So, answering your questions:
a.) they are equivalent, but not in the way you're seeing it; Spark will not optimize the graph if you are wondering, but the customMapper
will still be executed twice in both cases; this is due to the fact that for spark, rdd1
and rdd2
are two completely different RDDs, and it will build the transformation graph bottom-up starting from the leafs; so Option 1 will translate to:
rdd0 = rddIn.map(lambda x: customMapper(x)).filter(lambda x: x[0]==0).cache()

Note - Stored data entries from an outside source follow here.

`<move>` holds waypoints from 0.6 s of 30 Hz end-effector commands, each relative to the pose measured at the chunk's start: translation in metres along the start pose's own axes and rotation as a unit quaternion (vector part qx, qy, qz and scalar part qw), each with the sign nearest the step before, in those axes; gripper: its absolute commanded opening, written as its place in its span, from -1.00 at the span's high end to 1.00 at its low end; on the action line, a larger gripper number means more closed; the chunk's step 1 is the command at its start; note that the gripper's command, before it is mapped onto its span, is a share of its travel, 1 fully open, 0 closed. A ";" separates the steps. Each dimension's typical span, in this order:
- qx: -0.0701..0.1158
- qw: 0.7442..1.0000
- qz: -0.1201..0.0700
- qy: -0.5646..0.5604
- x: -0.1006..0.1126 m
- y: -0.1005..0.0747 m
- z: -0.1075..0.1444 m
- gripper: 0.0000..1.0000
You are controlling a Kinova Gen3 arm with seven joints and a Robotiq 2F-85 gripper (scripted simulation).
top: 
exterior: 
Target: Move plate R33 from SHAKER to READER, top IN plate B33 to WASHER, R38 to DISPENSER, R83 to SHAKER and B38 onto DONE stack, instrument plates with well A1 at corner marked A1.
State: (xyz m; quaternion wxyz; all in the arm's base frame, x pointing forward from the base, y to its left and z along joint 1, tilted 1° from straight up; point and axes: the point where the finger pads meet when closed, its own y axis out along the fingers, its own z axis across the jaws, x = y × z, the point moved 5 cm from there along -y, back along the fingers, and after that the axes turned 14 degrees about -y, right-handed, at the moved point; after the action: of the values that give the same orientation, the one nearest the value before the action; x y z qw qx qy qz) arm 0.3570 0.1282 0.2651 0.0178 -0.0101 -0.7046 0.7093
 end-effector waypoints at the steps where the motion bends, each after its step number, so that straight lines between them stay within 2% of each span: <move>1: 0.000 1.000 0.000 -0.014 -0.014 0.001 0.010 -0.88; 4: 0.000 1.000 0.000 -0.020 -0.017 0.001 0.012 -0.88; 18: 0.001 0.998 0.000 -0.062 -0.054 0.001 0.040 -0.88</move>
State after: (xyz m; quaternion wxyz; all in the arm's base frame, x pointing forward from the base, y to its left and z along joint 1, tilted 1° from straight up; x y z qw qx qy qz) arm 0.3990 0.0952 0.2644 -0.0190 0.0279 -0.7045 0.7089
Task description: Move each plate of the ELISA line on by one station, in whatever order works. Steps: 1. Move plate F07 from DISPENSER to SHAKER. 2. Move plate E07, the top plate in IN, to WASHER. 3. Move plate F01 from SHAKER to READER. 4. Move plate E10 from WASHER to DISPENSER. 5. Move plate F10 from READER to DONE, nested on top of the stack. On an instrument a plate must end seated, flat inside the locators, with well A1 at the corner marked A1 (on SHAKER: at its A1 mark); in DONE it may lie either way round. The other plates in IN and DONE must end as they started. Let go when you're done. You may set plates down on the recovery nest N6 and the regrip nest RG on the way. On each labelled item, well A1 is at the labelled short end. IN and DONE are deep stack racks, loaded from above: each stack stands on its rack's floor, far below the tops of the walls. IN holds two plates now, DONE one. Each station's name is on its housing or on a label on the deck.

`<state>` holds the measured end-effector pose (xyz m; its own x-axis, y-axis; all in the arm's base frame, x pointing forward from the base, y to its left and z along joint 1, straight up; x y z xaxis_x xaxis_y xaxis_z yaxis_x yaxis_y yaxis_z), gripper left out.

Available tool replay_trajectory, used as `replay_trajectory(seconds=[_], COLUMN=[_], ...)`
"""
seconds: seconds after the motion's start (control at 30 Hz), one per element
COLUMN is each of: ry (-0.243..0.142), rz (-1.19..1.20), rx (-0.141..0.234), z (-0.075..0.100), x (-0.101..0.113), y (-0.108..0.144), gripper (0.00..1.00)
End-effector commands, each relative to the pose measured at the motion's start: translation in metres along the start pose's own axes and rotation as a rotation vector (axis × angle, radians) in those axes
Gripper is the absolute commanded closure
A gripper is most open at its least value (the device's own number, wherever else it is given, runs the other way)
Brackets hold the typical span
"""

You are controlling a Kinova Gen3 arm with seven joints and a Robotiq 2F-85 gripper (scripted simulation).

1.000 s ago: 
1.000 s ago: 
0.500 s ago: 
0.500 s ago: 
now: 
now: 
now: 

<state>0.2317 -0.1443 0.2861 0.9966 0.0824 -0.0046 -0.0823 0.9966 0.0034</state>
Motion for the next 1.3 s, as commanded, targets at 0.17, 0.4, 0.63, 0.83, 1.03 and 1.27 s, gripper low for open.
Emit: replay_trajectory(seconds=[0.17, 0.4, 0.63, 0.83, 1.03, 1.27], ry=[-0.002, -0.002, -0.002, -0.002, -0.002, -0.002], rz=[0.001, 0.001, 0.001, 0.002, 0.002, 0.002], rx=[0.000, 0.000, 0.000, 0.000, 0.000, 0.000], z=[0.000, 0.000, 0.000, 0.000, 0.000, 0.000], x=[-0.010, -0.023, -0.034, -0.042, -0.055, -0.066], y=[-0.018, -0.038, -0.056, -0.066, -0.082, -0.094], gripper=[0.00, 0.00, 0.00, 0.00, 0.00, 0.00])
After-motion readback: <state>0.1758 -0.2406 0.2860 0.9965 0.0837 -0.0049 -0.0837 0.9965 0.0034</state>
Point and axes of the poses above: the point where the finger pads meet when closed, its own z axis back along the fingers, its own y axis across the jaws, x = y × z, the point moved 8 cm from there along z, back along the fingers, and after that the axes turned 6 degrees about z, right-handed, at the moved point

rdd1 = rddIn.map(lambda x: customMapper(x)).filter(lambda x: x[0]==1).cache()
As you said, customMapper
is executed twice (moreover, also rddIn
will be read twice, which means that if it comes from a database, it may be even slower).
b.) there is a way, you just have to move cache()
in the right place:
mappedRdd = rddIn.map(lambda x: customMapper(x)).cache()
rdd0 = mappedRdd.filter(lambda x: x[0]==0)
rdd1 = mappedRdd.filter(lambda x: x[0]==1)
By doing this, we are telling spark that it can store the partial results of mappedRdd
; it will then use these partial results both for rdd1
and rdd2
. From the spark point of view this is equivalent to:
mappedRdd = rddIn.map(lambda x: customMapper(x)).saveAsObjectFile('..')
# forget about everything
rdd0 = sc.objectFile('..').filter(lambda x: x[0]==0)
rdd1 = sc.objectFile('..').filter(lambda x: x[0]==1)